• _Provided data_
[Start of Attachment]

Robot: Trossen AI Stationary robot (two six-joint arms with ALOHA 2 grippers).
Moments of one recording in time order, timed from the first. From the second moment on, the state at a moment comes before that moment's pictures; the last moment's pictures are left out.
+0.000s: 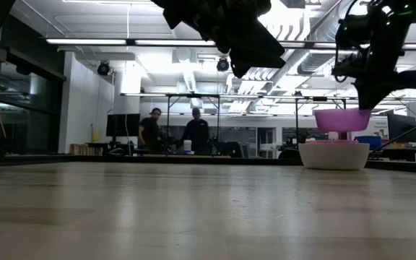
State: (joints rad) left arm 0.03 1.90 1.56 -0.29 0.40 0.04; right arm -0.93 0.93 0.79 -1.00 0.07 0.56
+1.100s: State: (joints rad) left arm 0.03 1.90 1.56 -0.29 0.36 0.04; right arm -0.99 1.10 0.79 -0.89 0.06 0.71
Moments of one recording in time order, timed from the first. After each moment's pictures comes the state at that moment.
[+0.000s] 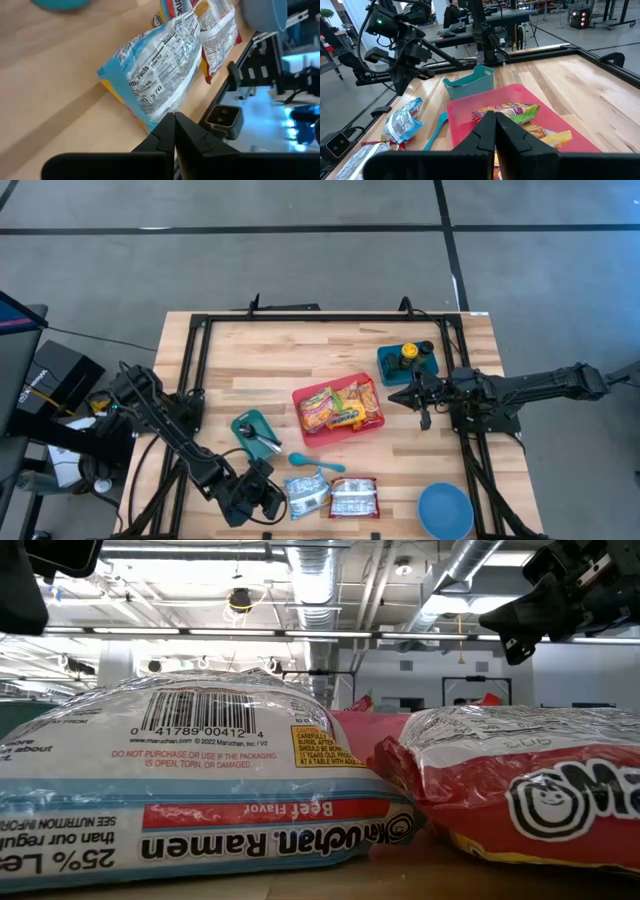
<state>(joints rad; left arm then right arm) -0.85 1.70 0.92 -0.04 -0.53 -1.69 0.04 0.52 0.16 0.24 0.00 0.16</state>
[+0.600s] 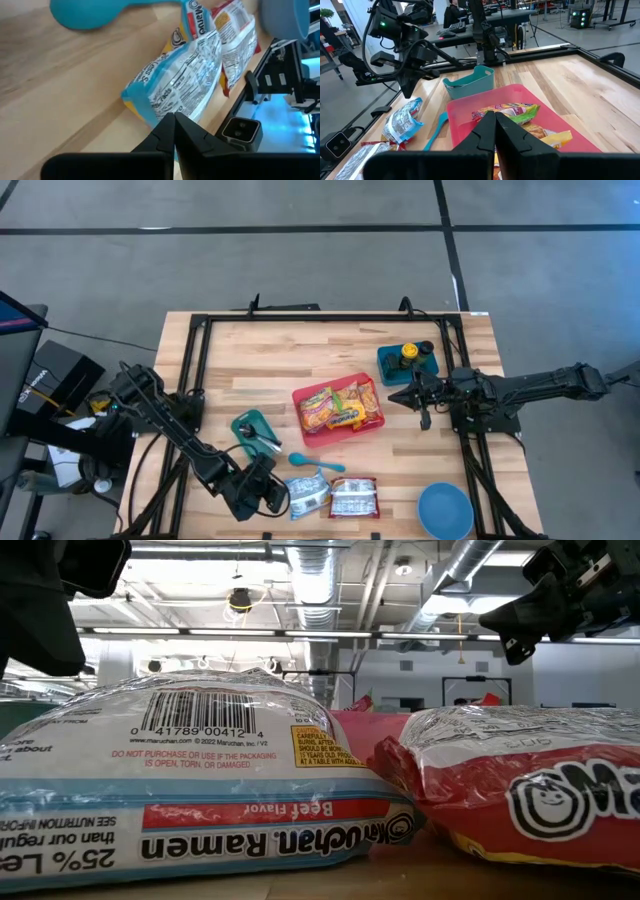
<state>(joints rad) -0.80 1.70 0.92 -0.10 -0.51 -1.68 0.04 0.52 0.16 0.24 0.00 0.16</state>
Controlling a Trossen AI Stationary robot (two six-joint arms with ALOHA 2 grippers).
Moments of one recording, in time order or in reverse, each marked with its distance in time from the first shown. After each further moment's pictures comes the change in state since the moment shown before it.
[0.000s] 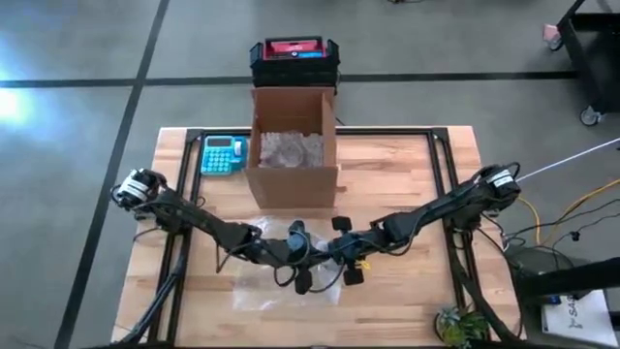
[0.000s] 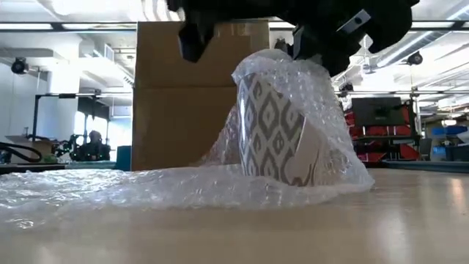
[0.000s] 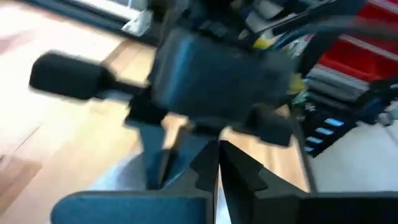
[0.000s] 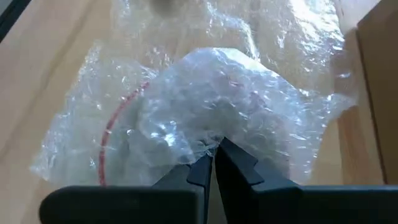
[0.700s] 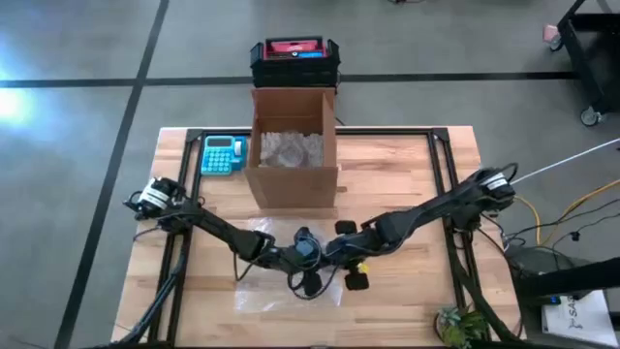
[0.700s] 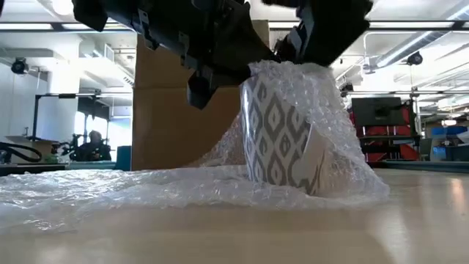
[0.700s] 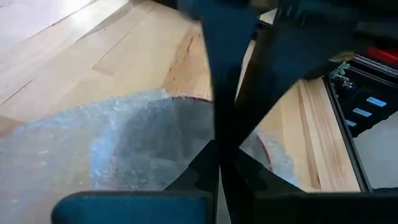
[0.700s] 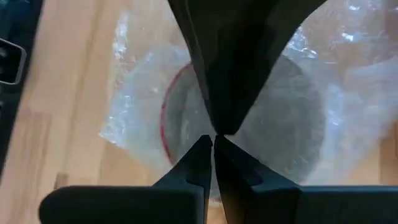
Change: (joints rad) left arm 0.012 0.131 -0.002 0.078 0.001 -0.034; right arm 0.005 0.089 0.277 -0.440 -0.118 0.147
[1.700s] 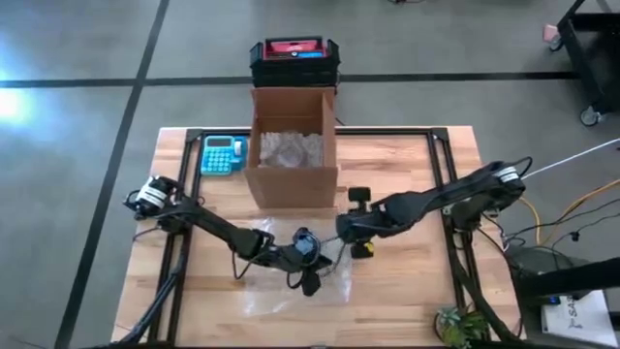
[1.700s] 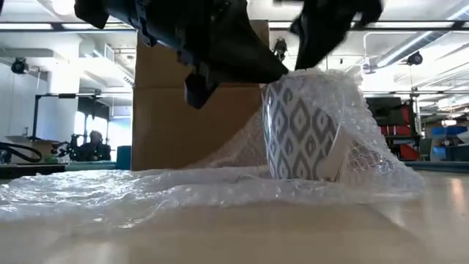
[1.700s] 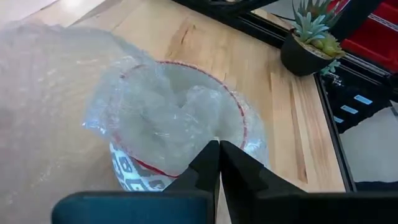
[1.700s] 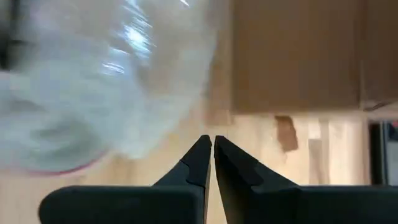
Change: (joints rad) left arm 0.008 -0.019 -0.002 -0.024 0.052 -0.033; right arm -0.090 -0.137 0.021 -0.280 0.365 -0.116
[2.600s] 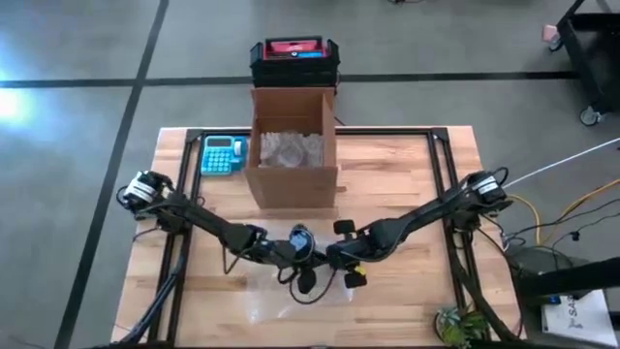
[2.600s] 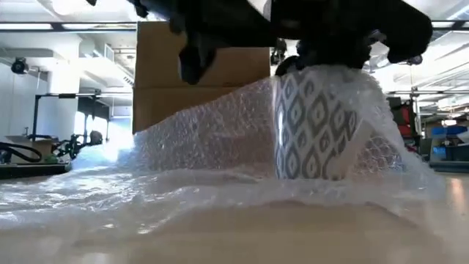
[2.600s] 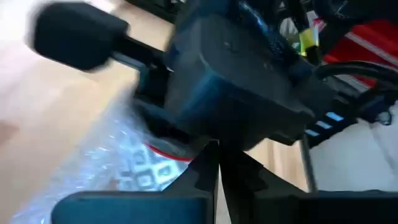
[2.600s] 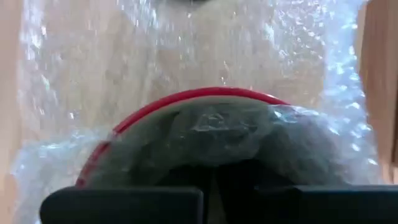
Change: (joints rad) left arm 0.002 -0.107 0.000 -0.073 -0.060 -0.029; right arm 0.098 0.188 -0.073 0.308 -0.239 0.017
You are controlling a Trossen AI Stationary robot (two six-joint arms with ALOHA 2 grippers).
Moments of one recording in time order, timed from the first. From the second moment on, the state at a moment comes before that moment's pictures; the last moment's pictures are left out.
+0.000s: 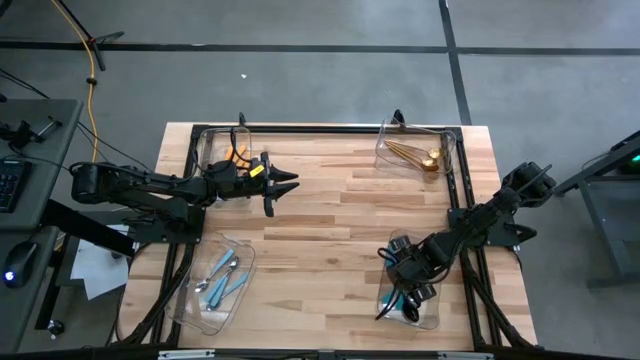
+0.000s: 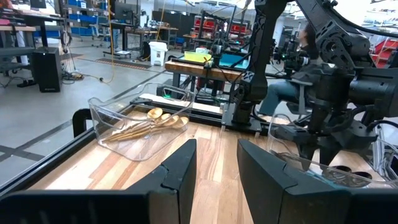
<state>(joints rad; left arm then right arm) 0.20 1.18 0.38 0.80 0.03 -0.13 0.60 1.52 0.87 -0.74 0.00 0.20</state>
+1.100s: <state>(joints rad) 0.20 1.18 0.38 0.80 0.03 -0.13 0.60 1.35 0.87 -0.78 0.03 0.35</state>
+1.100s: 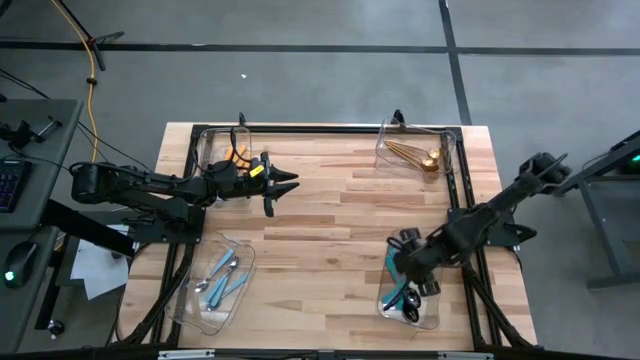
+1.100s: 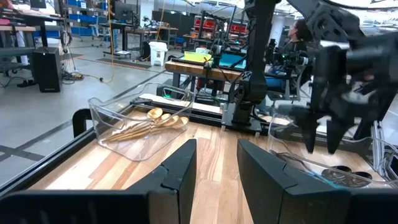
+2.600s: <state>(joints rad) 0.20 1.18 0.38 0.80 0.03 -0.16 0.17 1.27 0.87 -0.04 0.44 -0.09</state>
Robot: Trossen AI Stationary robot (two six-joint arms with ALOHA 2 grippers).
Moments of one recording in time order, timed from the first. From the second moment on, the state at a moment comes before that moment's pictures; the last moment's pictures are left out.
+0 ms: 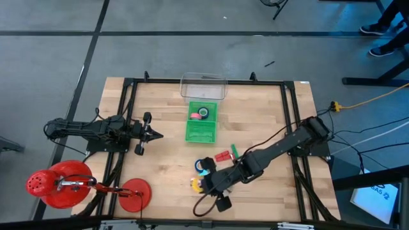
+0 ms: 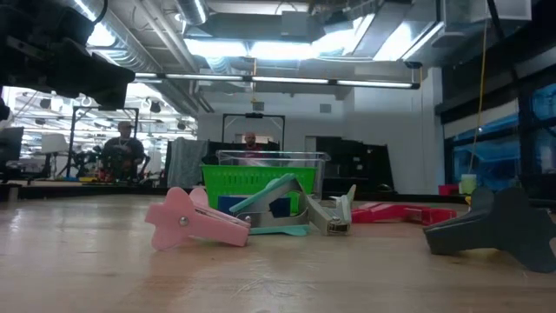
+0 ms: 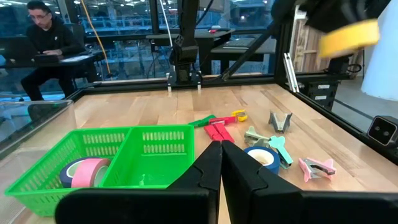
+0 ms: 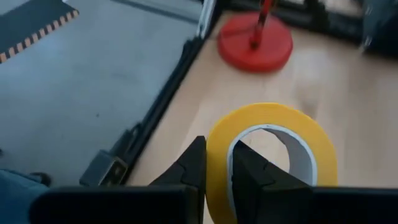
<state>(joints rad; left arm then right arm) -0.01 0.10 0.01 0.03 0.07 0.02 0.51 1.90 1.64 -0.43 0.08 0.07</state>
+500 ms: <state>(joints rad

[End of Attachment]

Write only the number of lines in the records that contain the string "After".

• _Task output_
2